How does Clipy know which element I pointed at?
It captures cursor dwell, hovers, and clicks and fuses them with your transcript, so a spoken ‘this section’ is bound to the element under your cursor at that moment. On Mac-app and Chrome-extension recordings, clicks carry real coordinates, so the agent gets the exact control rather than guessing from a screenshot.
Do the tickets include acceptance criteria?
Yes. The criteria come from your narration — say ‘it should default to the last 30 days’ and it lands as a criterion on that ticket, timestamped to the frame where you said it. You’re not writing them cold from notes later; they’re captured at the moment the intent was clear.
Can it write a full spec, not just a ticket?
Yes. The same recording document supports a longer artifact: hand the agent the link and ask for the spec, and it writes one with the pointed-at frames inline as before/after references and your narration as the rationale.
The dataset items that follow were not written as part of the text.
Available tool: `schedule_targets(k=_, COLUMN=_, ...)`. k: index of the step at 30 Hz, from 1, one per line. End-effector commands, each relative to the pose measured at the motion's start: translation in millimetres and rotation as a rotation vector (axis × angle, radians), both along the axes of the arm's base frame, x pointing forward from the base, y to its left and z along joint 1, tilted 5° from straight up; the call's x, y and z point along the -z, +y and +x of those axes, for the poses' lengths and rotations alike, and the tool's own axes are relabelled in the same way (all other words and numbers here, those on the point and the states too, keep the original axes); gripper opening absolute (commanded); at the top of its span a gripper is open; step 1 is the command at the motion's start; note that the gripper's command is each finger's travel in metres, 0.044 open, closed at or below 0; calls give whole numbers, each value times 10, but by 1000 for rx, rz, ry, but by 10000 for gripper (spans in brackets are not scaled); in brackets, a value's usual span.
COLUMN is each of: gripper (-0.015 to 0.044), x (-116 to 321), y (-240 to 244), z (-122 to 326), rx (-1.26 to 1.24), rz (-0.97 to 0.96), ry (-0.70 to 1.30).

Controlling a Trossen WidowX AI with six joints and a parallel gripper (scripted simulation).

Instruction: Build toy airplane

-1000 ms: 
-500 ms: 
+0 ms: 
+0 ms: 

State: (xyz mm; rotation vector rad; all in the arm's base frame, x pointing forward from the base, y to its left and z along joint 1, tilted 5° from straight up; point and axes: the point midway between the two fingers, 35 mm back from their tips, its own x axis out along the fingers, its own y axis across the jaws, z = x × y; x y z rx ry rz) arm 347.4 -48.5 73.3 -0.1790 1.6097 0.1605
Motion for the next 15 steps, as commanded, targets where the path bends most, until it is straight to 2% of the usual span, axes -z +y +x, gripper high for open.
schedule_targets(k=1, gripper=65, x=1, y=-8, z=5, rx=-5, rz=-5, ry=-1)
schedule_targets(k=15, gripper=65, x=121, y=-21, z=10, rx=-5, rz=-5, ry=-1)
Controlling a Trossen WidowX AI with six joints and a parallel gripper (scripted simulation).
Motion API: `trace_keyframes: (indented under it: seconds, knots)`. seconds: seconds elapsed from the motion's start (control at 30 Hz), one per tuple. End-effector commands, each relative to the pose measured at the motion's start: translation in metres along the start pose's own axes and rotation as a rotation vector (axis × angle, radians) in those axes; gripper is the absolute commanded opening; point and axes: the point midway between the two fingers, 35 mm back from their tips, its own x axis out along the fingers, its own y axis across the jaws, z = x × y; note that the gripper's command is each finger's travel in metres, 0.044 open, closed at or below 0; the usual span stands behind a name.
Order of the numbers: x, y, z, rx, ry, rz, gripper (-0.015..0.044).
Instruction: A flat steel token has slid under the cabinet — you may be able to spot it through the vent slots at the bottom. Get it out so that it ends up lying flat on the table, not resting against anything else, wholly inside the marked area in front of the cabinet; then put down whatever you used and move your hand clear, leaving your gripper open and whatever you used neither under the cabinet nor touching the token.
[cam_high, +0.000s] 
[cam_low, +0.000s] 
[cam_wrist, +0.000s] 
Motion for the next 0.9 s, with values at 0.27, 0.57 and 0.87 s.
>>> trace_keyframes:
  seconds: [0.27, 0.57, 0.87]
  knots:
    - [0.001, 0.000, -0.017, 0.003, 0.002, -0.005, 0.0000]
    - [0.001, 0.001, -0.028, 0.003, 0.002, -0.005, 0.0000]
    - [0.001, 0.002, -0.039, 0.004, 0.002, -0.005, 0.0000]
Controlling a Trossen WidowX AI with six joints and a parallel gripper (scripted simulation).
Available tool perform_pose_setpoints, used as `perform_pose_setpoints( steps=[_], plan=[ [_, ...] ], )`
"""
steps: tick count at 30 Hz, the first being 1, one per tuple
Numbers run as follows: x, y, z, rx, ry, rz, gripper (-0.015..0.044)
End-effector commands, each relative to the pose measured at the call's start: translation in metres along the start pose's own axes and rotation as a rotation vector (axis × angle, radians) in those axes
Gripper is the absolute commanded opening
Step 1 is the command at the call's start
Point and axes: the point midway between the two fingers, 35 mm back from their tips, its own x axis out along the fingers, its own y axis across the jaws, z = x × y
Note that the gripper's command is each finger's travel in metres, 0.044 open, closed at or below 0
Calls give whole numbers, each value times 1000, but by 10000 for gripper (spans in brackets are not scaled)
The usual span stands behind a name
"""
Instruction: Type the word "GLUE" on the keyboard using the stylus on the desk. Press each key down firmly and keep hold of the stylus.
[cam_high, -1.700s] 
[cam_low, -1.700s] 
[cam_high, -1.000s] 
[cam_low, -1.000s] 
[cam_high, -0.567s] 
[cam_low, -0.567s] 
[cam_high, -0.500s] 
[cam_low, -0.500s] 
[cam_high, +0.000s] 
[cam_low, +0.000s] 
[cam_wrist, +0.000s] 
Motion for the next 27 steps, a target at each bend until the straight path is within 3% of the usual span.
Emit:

Ticket or spec, the source is the one recording you already made.
Do I still need to take screenshots for the spec?
No. The frame you pointed at is the screenshot — extracted at the instant you referenced it and attached to the ticket automatically. There’s no separate capture pass and no design request just to show engineering which state you mean.
Which trackers can the agent file tickets to?
Linear, Jira, and GitHub — the agent creates the issue where your team already works, so tickets arrive ready for grooming rather than sitting in a doc. The agent does the filing; Clipy supplies the structured context it files from.
Is Clipy a good screen recorder for product managers?
It’s built for the part PMs dread: turning a walkthrough into tickets. Recording, share links, transcripts, summaries, key moments, and the agent-readable document are all free, and one link serves both readers — your teammates get the normal video player, agents get the structured document.